Use different engines#
This notebook demonstrates how to execute a workflow with different engines.
[1]:
import os
import shutil
from ewoks import execute_graph
from ewokscore.variable import value_from_transfer
from ewokscore.tests.utils.show import show_graph
from ewokscore.tests.examples.graphs import get_graph
Select and configure a task scheduler#
[2]:
scheduler = None # select any of the schedulers shown below
execute_options = dict()
if scheduler == "dask_multithreading":
# tasks are distributed by a local scheduler over multiple threads
execute_options["engine"] = "dask"
execute_options["scheduler"] = "multithreading"
elif scheduler == "dask_multiprocessing":
# tasks are distributed by a local scheduler over multiple processes
execute_options["engine"] = "dask"
execute_options["scheduler"] = "multiprocessing"
elif scheduler == "dask_local_cluster":
# tasks are distributed by a local scheduler
execute_options["engine"] = "dask"
execute_options["scheduler"] = "cluster"
elif scheduler == "dask_remote_cluster":
# tasks are distributed by a remote scheduler
execute_options["engine"] = "dask"
execute_options["scheduler"] = "127.0.0.1:40331"
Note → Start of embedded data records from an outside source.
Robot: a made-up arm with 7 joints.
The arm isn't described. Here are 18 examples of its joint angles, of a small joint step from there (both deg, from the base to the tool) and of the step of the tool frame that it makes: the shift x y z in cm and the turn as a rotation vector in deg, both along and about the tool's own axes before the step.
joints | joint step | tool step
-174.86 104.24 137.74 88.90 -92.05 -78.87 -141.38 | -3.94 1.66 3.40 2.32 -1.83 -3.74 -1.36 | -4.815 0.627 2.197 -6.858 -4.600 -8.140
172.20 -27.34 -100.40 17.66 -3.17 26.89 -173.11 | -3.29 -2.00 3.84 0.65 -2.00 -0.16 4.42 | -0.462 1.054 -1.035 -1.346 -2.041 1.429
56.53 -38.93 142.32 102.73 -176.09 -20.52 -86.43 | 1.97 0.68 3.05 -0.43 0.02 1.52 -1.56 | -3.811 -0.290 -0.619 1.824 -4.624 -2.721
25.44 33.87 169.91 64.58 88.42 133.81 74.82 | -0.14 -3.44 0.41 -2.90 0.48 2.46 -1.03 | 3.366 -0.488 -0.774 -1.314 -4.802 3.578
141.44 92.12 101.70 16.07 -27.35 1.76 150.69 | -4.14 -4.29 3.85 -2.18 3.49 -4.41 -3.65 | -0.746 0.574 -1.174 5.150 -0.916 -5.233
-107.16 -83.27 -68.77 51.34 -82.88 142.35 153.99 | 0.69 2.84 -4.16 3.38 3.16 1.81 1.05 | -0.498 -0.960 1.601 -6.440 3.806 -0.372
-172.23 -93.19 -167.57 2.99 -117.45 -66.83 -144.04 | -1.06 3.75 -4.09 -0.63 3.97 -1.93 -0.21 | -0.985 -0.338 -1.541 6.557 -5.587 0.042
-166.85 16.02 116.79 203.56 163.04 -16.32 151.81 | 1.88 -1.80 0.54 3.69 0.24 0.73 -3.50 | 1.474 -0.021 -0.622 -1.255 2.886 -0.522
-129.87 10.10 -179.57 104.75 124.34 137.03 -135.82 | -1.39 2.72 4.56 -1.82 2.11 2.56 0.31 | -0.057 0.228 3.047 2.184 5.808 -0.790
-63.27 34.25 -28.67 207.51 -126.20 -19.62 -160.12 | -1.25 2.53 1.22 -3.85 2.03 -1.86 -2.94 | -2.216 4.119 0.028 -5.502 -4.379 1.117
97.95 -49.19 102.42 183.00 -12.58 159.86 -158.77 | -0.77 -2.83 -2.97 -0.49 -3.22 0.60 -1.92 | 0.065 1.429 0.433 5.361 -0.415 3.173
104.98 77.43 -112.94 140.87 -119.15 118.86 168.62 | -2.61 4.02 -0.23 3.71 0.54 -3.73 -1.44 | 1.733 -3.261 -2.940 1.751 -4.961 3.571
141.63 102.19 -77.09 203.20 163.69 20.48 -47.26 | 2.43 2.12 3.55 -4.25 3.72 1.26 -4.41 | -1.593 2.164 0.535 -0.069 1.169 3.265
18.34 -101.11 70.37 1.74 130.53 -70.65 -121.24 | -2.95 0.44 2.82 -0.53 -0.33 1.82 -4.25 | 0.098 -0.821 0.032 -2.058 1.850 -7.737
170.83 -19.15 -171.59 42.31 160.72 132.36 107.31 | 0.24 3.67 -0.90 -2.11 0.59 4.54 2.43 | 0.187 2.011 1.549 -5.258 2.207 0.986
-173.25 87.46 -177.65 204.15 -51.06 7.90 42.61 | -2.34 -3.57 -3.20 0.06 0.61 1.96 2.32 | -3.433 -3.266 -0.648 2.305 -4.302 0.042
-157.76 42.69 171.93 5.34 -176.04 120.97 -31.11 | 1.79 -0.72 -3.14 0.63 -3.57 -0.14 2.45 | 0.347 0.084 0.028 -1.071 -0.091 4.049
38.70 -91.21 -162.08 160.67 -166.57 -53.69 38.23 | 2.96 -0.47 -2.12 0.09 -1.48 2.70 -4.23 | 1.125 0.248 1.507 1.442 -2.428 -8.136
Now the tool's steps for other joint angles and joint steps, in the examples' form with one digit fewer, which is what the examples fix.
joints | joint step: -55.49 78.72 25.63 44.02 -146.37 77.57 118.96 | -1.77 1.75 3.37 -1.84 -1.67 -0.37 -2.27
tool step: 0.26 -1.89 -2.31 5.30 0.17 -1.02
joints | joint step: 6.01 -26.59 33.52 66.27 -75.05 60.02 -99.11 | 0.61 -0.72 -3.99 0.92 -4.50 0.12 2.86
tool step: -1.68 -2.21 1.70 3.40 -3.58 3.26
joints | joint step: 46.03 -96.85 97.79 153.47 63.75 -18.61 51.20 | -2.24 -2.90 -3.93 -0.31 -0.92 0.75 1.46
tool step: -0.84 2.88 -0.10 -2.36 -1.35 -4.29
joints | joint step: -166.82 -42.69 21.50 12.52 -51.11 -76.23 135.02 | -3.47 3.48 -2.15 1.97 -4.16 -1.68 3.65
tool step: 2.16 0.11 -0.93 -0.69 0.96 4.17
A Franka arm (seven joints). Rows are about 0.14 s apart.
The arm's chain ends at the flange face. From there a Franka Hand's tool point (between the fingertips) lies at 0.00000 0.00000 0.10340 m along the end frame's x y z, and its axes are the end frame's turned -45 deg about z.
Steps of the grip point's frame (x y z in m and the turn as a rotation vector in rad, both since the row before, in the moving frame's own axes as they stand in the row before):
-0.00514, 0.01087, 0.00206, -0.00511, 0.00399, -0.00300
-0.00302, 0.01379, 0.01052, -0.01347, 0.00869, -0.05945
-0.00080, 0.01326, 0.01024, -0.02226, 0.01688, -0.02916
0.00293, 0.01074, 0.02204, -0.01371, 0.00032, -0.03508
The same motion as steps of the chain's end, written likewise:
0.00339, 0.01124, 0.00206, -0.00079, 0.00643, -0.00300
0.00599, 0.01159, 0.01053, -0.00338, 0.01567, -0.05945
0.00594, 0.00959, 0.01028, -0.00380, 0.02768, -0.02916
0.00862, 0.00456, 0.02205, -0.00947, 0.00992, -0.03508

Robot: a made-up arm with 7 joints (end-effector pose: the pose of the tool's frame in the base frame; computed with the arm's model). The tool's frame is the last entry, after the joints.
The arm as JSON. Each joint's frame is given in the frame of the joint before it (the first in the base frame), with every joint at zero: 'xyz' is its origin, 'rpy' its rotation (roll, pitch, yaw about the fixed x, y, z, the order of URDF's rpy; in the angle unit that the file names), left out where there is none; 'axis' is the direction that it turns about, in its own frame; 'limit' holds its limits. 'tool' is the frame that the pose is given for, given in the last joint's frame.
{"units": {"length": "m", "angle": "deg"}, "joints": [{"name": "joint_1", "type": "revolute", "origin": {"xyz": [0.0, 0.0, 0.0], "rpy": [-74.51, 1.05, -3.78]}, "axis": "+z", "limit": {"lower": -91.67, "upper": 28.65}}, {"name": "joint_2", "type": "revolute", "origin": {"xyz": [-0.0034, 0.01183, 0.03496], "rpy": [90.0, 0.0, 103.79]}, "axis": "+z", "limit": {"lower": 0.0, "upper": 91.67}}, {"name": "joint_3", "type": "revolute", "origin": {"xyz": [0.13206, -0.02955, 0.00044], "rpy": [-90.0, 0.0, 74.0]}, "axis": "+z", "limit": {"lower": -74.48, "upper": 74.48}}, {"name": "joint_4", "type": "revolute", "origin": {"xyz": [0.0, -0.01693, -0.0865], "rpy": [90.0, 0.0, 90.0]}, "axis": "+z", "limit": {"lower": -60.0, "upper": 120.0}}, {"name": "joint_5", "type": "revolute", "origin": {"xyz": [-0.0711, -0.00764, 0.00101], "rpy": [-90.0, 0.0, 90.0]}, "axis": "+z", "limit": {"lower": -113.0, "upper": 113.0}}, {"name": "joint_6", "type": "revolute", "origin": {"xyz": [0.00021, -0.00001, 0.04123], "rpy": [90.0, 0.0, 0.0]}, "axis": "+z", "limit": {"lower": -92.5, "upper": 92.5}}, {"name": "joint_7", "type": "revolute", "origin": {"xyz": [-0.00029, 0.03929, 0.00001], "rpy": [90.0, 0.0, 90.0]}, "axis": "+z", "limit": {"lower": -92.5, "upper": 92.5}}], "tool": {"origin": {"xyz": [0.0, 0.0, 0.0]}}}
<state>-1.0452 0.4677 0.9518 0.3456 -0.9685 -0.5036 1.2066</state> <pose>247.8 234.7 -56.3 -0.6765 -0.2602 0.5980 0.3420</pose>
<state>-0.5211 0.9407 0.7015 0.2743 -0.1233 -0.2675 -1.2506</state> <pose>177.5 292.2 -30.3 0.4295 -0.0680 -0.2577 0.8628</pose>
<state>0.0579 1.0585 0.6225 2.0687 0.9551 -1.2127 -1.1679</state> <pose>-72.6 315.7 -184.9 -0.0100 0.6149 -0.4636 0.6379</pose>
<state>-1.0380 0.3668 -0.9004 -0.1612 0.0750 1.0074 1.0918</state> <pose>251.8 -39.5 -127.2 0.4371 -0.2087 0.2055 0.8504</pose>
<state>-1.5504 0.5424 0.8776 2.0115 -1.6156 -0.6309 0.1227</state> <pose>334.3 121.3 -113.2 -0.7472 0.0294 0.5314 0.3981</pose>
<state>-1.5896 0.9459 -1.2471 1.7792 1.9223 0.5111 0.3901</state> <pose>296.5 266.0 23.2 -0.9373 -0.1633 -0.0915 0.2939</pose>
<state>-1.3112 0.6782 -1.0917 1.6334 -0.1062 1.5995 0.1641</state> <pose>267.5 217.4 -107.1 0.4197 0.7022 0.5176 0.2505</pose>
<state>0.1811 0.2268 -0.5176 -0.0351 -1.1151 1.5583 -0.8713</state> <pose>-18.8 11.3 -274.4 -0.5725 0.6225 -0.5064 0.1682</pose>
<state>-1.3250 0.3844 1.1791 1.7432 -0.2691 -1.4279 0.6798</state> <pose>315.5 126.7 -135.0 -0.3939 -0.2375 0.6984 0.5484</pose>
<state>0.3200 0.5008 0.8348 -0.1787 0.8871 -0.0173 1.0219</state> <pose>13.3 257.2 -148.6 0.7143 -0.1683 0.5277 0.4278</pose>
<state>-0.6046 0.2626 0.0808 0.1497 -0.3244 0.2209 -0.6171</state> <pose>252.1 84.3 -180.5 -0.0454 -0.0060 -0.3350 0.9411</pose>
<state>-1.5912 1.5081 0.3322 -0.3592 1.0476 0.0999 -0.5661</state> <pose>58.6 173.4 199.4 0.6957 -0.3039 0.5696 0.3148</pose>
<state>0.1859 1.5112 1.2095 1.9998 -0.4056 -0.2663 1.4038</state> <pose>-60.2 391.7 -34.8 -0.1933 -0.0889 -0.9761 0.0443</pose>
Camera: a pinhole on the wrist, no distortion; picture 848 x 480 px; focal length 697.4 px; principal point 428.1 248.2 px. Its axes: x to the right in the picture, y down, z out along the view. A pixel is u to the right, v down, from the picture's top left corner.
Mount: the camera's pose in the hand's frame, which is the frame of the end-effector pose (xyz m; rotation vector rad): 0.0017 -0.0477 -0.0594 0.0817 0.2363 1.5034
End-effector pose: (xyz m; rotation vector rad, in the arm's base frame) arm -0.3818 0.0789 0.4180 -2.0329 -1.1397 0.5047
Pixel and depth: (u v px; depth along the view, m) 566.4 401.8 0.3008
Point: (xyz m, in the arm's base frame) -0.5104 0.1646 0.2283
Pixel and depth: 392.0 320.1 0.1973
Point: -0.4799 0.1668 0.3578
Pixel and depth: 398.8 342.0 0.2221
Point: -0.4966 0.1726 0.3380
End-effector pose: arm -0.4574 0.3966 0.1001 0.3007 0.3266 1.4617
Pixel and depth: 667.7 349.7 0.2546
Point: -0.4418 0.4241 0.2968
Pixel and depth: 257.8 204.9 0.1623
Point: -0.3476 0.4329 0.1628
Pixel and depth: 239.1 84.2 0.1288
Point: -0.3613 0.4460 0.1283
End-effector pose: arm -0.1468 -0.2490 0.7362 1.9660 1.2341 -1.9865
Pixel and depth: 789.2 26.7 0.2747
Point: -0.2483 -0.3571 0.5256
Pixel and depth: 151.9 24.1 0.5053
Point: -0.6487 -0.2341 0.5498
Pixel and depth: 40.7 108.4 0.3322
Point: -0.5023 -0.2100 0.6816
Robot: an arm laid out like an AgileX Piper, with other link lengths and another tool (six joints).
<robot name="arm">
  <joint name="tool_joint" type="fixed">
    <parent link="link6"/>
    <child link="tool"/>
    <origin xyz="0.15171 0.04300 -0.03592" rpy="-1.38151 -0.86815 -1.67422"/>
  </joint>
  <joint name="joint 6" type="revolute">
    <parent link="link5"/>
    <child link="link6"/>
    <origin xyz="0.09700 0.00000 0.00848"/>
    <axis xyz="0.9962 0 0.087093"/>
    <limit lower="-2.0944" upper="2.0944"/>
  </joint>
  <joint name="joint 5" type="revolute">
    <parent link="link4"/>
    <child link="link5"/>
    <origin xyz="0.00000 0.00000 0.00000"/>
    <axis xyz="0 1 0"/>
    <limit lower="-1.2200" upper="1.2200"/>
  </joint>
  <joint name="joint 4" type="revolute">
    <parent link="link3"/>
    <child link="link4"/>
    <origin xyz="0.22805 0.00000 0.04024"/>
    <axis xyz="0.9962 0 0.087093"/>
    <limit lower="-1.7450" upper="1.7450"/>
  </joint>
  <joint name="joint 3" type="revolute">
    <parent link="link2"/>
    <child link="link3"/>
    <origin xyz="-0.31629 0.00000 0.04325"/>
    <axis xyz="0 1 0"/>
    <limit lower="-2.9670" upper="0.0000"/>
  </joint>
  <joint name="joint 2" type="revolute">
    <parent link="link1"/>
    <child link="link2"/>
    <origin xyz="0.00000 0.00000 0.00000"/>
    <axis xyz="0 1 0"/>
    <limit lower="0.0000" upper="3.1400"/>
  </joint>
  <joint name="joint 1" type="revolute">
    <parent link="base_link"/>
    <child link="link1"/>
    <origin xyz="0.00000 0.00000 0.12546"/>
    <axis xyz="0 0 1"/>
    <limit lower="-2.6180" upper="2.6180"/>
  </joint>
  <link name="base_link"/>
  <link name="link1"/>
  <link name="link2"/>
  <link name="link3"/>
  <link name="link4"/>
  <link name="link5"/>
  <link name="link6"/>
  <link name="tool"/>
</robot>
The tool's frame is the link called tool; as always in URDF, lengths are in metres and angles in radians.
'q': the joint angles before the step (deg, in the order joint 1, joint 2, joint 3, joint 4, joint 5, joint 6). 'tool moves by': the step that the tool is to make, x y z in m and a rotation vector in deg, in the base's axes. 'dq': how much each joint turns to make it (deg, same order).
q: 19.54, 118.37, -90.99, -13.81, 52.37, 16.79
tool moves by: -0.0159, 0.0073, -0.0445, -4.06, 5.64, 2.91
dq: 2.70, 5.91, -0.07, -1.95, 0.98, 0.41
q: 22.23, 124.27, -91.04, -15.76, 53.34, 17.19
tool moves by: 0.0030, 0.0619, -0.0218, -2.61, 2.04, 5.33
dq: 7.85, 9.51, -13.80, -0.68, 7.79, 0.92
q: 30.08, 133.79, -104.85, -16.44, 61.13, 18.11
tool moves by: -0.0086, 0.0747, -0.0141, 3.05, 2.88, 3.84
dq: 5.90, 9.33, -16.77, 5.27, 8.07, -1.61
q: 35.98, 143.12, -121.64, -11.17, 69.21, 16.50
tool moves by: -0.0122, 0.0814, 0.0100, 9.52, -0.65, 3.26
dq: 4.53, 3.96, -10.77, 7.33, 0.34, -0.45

# There are different ways to start a remote scheduler
#
# Start a dask scheduler on any host:
# >>> from ewoksdask.schedulers import local_scheduler
# >>> scheduler = local_scheduler(n_workers=5)
#
# Start a dask scheduler on a host that can launch slurm jobs:
# >>> from ewoksdask.schedulers import slurm_scheduler
# >>> scheduler = slurm_scheduler(maximum_jobs=5)
elif scheduler == "pypushflow":
# tasks are distributed by a local scheduler over multiple processes
execute_options["engine"] = "ppf"
else:
# tasks are executed in a single thread
scheduler = None
pass
Select a task graph#
[7]:
taskgraph, expected_results = get_graph("acyclic1")
show_graph(taskgraph, stdout=False, plot=True)
Configure storage of results (if any)#
[4]:
def prepare_storage(clean=True):
if not varinfo["root_uri"]:
return # results are not persisted by ewoks
if clean:
shutil.rmtree(varinfo["root_uri"], ignore_errors=True)
os.makedirs(varinfo["root_uri"], exist_ok=True)
varinfo = {"root_uri": None} # folder where all results will be saved
execute_options["varinfo"] = varinfo
prepare_storage(clean=True)
Execute the workflow#
[5]:
print("Execution options:")
print(execute_options)
results = execute_graph(taskgraph, **execute_options)
Execution options:
{'varinfo': {'root_uri': None}}
Inspect results#
[6]:
for name, result in results.items():
value = value_from_transfer(result, varinfo=varinfo)
print(f" {name} =", value)
result = 16